I'm currently wondering if I could have one of the Tetrinsics as a "master" IC, instead of requiring a seperate microcontroller for use in #Tetent [gd0090]. The current IC of choice clocks in at a speedy 48Mhz, but the 16K of RAM is a bit of a concern.
I went to Digikey to see what other options are out there, and this chip is convinient:
The M031TD2AE seems to be a 64KB version of the initial chip I found in the previous log. I then looked into the memory sizes of popular DIY keyboard microcontroller choices, and quite a few of them are 32KB, so 64KB should be large enough to upload a full input device firmware.
Another cool thing is that it seems that JLCPCB's SMT service has it in stock too.

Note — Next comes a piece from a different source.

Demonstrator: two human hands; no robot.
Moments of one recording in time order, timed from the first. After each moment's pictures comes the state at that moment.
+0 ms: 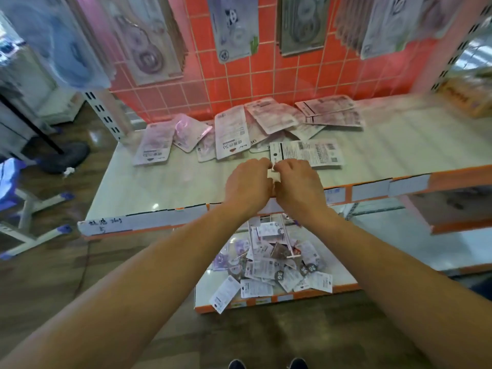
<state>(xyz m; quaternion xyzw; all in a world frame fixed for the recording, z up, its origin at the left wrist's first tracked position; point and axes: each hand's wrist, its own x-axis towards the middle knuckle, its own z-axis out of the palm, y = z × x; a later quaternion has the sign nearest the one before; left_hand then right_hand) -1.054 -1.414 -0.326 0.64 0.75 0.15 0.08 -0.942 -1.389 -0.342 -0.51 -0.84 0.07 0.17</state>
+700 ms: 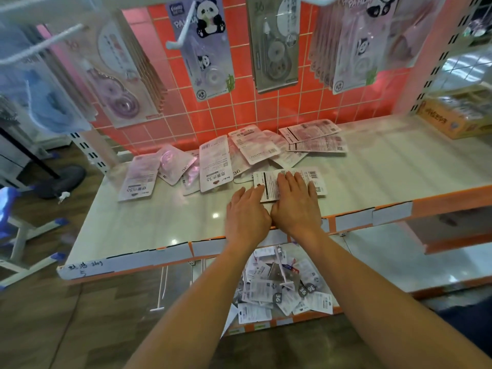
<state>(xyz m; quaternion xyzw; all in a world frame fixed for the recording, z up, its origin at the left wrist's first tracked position) -1.029 -1.386 -0.367 0.61 0.75 0.23 0.09 -0.924 -1.338 -0.364 -0.57 -0.80 0.12 0.14</state>
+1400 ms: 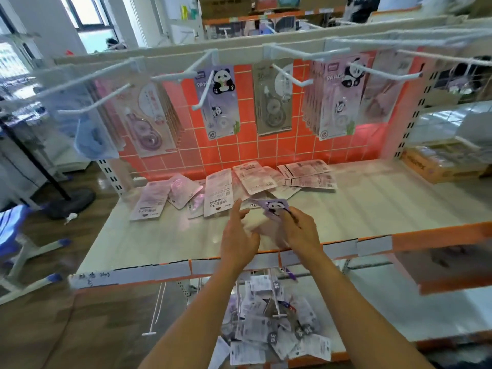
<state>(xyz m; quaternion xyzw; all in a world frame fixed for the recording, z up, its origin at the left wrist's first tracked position) -1.030 -1.402 -0.349 0.51 0.71 0.43 0.20 -0.892 -1.362 -0.328 -0.46 -0.62 0.47 0.43</state>
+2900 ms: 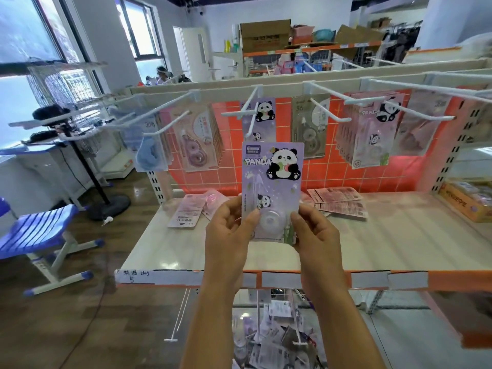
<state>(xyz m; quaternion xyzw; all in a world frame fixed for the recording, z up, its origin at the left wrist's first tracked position) -1.034 -1.492 -0.215 0.36 0.53 0.72 0.28 -0.924 -1.443 -0.226 -0.30 -0.49 0.60 0.55</state>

For a 4x4 package, it sure comes with a lot of juicy features. The money saved from omitting the multiplexer has gone straight into a more ideal microcontroller chip, as my ex-VAT chip total is currently £133.

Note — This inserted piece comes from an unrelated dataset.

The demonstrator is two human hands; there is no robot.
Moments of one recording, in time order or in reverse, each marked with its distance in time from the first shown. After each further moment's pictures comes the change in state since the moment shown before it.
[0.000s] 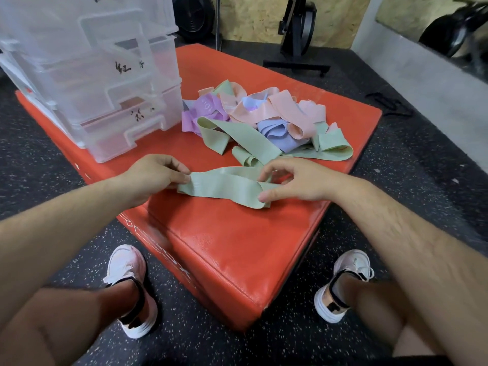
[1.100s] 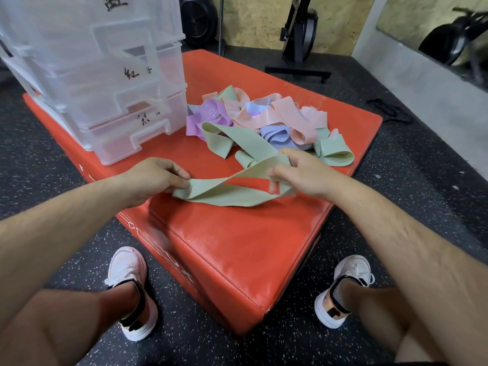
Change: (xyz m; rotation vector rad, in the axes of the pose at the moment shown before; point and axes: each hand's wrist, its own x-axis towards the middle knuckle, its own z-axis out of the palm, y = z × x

I've also missed the deadline for the XIAO keyboard contest, so using their microcontrollers is no longer a soft requirement.
I2C Device Addressing
Yesterday, I determined that I was going to use I2C as the communication protocol between Tetrinsics. The only concern was how I was going to set the device addresses.
Right now, I'm hoping that I can have a "sense" line on the ribbon cable and detect the resistance between the I2C data line or something like that. If each Tetrinsic adds a set ohmic value to the resistance, firmware should be able to determine how far down the daisy chain it is. For example, if 5k resistors are used, 15k resistance detected between the data and sense lines would mean that the firmware gives the current Tetrinsic the 3rd valid device address.
Along with now having to learn about the large world of microcontrollers (at least enough to create a working schematic for it) I'm thinking of creating PCBs for Tetent and #Tetent Timespy [gd0136] to save on shipping costs. I'm also thinking of having 1 large Digikey order instead of 2 or 3 seperate ones.